Today a friend of my daughters stopped by to pick something up and he asked about my husband - more specifically he asked about depression. He talked about noticing that he had ups and downs and wondered what constituted depression. I shared what I know about it and that although ups and downs are normal given his families history I would just watch that neither end is too dramatic.
It seems that because I have been honest about depression and how it effects a family I have had lots of people share with me their story or ask questions. I am not an expert - I only know what it feels like to be the family member. My mom was bipolar, my sister has tried to commit suicide and my husband has depression. I have seen the gamut of reactions to the illness, the drugs, and therapy. Good and bad.
Because of this I have been doing some reading about what it is like for the spouse or family member and I found this: "When husbands have depression, it can tear apart their marriage and
family. Wives may take over and hope the problem will go away, or on
the opposite end, withdraw, feeling betrayed and angry. More often,
they alternate back and forth between these behaviors and emotions.

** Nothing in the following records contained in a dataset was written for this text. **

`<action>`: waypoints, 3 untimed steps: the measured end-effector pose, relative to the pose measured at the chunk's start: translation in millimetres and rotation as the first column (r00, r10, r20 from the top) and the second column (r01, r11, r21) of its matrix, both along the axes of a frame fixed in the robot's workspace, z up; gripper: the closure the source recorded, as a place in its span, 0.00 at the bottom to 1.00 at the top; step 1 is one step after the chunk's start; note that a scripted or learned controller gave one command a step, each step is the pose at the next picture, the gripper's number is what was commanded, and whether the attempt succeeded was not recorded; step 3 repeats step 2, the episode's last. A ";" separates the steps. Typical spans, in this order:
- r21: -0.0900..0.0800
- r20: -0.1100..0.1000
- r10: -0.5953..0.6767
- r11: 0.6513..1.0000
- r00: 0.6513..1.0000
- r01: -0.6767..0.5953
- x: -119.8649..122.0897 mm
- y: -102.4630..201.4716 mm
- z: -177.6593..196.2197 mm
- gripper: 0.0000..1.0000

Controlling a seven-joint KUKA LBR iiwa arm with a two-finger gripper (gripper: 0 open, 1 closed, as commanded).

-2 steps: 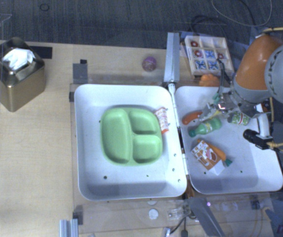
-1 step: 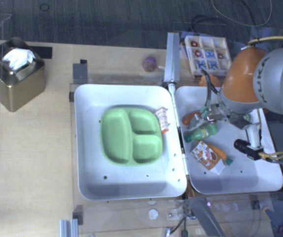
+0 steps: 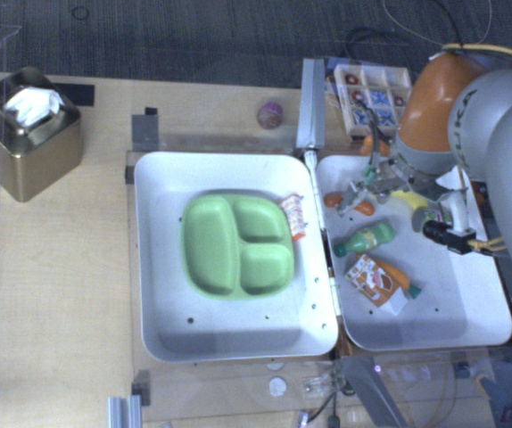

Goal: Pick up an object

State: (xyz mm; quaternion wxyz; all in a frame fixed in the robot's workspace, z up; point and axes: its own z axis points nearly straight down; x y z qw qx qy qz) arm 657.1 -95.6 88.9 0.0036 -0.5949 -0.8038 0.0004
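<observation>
My gripper [image 3: 368, 188] hangs low over the far left part of the right bin [image 3: 470, 324], below the orange band of the arm. Just under it lie two small orange pieces [image 3: 363, 209], one close to the bin's left wall [image 3: 331, 200]. A yellow item [image 3: 409, 200] sits to its right. A green bottle [image 3: 365, 238] lies on its side a little nearer the front. In front of that rests a white and orange packet [image 3: 372, 277] beside an orange carrot-like piece [image 3: 400, 279].
The left bin [image 3: 162, 328] holds a green divided plate [image 3: 236, 243] with a small red and white packet [image 3: 293, 216] at its right edge. A brass box [image 3: 26, 141] stands far left. A purple ball [image 3: 270, 114] and a compartment tray [image 3: 370, 96] lie behind the bins.
</observation>
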 end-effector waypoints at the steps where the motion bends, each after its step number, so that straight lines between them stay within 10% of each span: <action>1: -0.007 0.019 0.003 1.000 1.000 -0.002 4.2 -1.0 14.5 1.00; 2: -0.002 0.015 -0.132 0.991 0.991 0.132 13.4 49.7 98.6 1.00; 3: -0.002 0.015 -0.132 0.991 0.991 0.132 13.4 49.7 98.6 1.00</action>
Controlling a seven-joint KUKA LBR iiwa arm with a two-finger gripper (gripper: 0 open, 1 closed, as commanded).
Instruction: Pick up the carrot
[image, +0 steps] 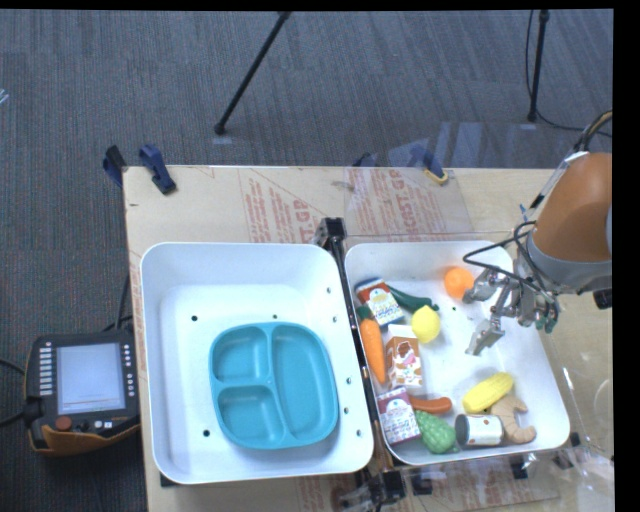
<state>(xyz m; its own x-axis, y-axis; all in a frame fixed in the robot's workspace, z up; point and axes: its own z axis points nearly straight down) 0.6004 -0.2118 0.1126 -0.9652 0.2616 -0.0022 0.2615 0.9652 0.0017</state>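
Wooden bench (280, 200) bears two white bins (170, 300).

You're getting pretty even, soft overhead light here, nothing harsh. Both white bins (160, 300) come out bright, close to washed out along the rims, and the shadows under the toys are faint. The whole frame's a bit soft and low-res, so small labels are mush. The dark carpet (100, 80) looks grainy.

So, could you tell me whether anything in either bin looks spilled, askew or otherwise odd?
Nothing stands out. The orange toy carrot lies intact by the right white bin's left wall among other toy foods; the teal divided plate sits flat.
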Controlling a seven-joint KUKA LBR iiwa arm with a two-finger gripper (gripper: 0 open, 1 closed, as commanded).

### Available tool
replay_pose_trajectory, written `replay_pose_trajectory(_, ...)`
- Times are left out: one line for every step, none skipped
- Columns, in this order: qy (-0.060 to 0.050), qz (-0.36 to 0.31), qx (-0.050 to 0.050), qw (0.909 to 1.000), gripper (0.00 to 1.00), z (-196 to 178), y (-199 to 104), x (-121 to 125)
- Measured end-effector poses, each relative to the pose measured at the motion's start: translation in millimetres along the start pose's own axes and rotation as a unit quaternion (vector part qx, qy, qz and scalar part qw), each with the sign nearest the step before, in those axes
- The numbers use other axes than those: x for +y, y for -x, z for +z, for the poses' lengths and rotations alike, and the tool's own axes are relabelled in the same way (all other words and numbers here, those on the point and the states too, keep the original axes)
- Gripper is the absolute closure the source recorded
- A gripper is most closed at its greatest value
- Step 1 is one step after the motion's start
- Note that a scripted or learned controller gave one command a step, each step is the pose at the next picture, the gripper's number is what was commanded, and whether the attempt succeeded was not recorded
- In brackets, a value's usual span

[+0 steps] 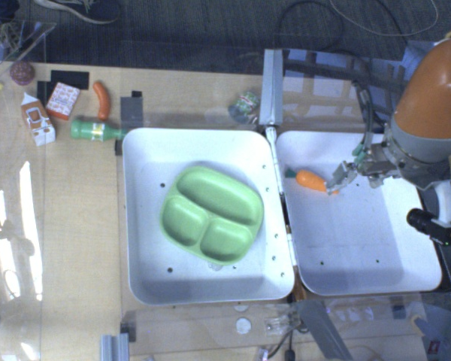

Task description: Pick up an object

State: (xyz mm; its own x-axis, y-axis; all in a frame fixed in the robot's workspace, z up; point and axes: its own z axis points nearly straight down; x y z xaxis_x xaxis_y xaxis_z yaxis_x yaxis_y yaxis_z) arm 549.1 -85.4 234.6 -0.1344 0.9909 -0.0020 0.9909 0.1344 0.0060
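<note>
Camera view, gripper (337, 184) low in right bin (376, 277), fingertips at toy carrot's (310, 180) right end, can't tell grip state, green divided plate (211, 213) in left bin (146, 262).

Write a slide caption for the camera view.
KUKA arm's tool beside a toy carrot in the right bin; green divided plate in the left bin.

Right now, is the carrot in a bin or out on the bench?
In a bin. The carrot lies flat on the floor of the right bin, near its left wall, beside the gripper.
</note>
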Motion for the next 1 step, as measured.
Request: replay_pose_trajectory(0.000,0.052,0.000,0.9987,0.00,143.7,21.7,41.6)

Fifty percent of wives caring for a depressed husband will develop
depression themselves."
I found the description of alternating back and forth from helpfulness to despair to be so accurate. I had never seen myself so adequately described. I had thought that I had been handling our lives and his depression in some special way only to find out that I am just like everyone else.
The truth is that depression or mental illness in a family is extremely difficult. That commercial where it says it hurts everyone is pretty accurate. What really hurts is when the depressed person isn't seeking treatment.
What I recommend is that the person get treated AND the family. It isn't a one person thing - everyone has feelings about it and needs to work through those. The current treatment is to treat the patient, but I HIGHLY recommend that the family seek treatment too - you have a lot of feelings surrounding this and working with a therapist can help.
The other thing - talk about it. Depression isn't scary, you can't catch it, and it only helps to be honest about it. I have to say the more honest I have been the more people have been able to reach out about their own issues. If we can help people out isn't that a good thing?